→ Problem description: Print the data exactly as it is given, please.

→ Supplied material:

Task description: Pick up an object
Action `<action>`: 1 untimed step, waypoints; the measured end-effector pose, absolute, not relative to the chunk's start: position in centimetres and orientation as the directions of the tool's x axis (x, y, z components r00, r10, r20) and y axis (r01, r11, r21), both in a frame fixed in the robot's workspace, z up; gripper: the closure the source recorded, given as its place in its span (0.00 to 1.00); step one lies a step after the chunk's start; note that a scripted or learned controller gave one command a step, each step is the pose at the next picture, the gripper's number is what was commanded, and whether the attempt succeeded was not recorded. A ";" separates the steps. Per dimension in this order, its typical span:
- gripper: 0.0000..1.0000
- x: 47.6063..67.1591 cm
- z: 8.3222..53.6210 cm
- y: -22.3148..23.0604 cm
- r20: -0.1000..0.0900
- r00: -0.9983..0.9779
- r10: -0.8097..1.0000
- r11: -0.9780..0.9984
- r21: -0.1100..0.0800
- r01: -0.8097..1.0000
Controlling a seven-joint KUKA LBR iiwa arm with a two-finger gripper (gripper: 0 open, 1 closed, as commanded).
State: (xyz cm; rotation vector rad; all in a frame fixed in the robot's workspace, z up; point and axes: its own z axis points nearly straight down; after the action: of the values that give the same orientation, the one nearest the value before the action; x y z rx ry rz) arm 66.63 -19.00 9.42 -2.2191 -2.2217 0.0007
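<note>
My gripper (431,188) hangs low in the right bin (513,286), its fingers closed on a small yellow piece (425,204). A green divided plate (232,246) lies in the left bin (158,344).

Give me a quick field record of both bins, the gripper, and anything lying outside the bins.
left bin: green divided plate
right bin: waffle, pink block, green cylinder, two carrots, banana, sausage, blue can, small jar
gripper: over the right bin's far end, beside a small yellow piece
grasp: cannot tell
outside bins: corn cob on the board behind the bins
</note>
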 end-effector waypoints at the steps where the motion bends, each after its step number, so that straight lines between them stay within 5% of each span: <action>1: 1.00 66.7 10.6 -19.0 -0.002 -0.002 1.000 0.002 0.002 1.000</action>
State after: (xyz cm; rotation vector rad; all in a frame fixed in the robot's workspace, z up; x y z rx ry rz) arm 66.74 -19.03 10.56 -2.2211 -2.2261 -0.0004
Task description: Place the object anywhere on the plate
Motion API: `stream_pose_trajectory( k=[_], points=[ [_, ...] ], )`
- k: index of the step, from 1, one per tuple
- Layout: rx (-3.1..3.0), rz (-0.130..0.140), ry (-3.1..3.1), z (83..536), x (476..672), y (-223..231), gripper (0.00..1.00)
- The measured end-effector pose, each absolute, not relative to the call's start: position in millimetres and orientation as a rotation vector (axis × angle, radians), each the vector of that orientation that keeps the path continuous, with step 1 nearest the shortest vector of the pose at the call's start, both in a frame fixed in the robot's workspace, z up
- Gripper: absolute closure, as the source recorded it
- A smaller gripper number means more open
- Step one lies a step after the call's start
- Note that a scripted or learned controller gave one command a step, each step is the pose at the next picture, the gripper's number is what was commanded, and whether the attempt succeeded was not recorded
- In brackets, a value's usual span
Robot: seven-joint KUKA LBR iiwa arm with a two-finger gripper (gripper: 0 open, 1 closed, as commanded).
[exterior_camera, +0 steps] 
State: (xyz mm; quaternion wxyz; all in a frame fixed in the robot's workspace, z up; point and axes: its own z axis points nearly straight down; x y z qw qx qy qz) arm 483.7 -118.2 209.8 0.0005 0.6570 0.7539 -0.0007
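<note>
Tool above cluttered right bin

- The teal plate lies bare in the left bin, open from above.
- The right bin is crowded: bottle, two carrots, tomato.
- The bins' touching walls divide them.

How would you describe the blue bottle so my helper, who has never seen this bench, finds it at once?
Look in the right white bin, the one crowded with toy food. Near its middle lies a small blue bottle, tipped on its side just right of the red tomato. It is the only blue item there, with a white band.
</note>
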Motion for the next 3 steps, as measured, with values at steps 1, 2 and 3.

→ The completed task:
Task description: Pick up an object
Action `<action>`: 1 untimed step, waypoints; the measured end-effector pose, absolute, not relative to the chunk's start: position in centimetres and orientation as the directions of the tool's x axis (x, y, z components r00, r10, r20) and y axis (r01, r11, r21), both in a frame fixed in the robot's workspace, z up; gripper: the closure the source recorded, given as its place in its span (0.00 to 1.00); step one lies a step after the chunk's start; note that a scripted or learned controller gave one command a step, each step is the pose at the next picture, the gripper's number is what was commanded, and whether the attempt succeeded was not recorded. A ";" separates the steps. Per dimension in this order, its typical span:
- gripper: 0.0000..1.0000
- x: 47.6063..67.1591 cm
- z: 8.3222..53.6210 cm
- y: -22.3148..23.0604 cm
- r20: -0.1000..0.0900
- r00: -0.9983..0.9779
- r10: -0.8097..1.0000
- r11: -0.9780..0.9984
- r21: -0.1100..0.0800
- r01: -0.8097..1.0000
Controlling a seven-joint KUKA LBR iiwa arm with a two-finger gripper (gripper: 0 open, 1 closed, as commanded).
State: (xyz cm; rotation vector rad; all in a frame fixed in the robot's workspace, z up; point and axes: its own z axis points nearly straight down; after the action: of the values that give the same orientation, the one nearest the value before the action; x y z rx ry rz) arm 66.63 -19.00 9.42 -2.2191 -2.2217 0.0007
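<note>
My gripper (431,188) hangs low in the right bin (513,286), its fingers closed on a small yellow piece (425,204). A green divided plate (232,246) lies in the left bin (158,344).

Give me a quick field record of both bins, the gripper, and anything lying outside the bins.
left bin: green divided plate
right bin: waffle, pink block, green cylinder, two carrots, banana, sausage, blue can, small jar
gripper: over the right bin's far end, beside a small yellow piece
grasp: cannot tell
outside bins: corn cob on the board behind the bins
</note>
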 end-effector waypoints at the steps where the motion bends, each after its step number, so that straight lines between them stay within 5% of each span: <action>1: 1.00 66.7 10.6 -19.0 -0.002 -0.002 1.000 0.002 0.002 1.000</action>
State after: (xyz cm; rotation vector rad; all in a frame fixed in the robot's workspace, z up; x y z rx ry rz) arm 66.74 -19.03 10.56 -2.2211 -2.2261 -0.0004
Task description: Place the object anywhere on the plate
Motion API: `stream_pose_trajectory( k=[_], points=[ [_, ...] ], )`
- k: index of the step, from 1, one per tuple
- Layout: rx (-3.1..3.0), rz (-0.130..0.140), ry (-3.1..3.1), z (83..536), x (476..672), y (-223..231), gripper (0.00..1.00)
- The measured end-effector pose, each absolute, not relative to the call's start: position in millimetres and orientation as a rotation vector (axis × angle, radians), each the vector of that orientation that keeps the path continuous, with step 1 nearest the shortest vector of the pose at the call's start, both in a frame fixed in the robot's workspace, z up
- Gripper: absolute closure, as the source recorded it
- A smaller gripper number means more open
- Step one lies a step after the call's start
- Note that a scripted or learned controller gave one command a step, each step is the pose at the next picture, the gripper's number is what was commanded, and whether the attempt succeeded was not recorded
- In brackets, a value's usual span
Robot: seven-joint KUKA LBR iiwa arm with a two-finger gripper (gripper: 0 open, 1 closed, as commanded).
[exterior_camera, +0 steps] 
State: (xyz mm; quaternion wxyz; all in a frame fixed in the robot's workspace, z up; point and axes: its own z axis points nearly straight down; x y z qw qx qy qz) arm 483.7 -118.2 209.8 0.0005 0.6570 0.7539 -0.0007
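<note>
Tool above cluttered right bin

- The teal plate lies bare in the left bin, open from above.
- The right bin is crowded: bottle, two carrots, tomato.
- The bins' touching walls divide them.

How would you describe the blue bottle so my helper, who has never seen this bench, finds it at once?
Look in the right white bin, the one crowded with toy food. Near its middle lies a small blue bottle, tipped on its side just right of the red tomato. It is the only blue item there, with a white band.
</note>
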Motion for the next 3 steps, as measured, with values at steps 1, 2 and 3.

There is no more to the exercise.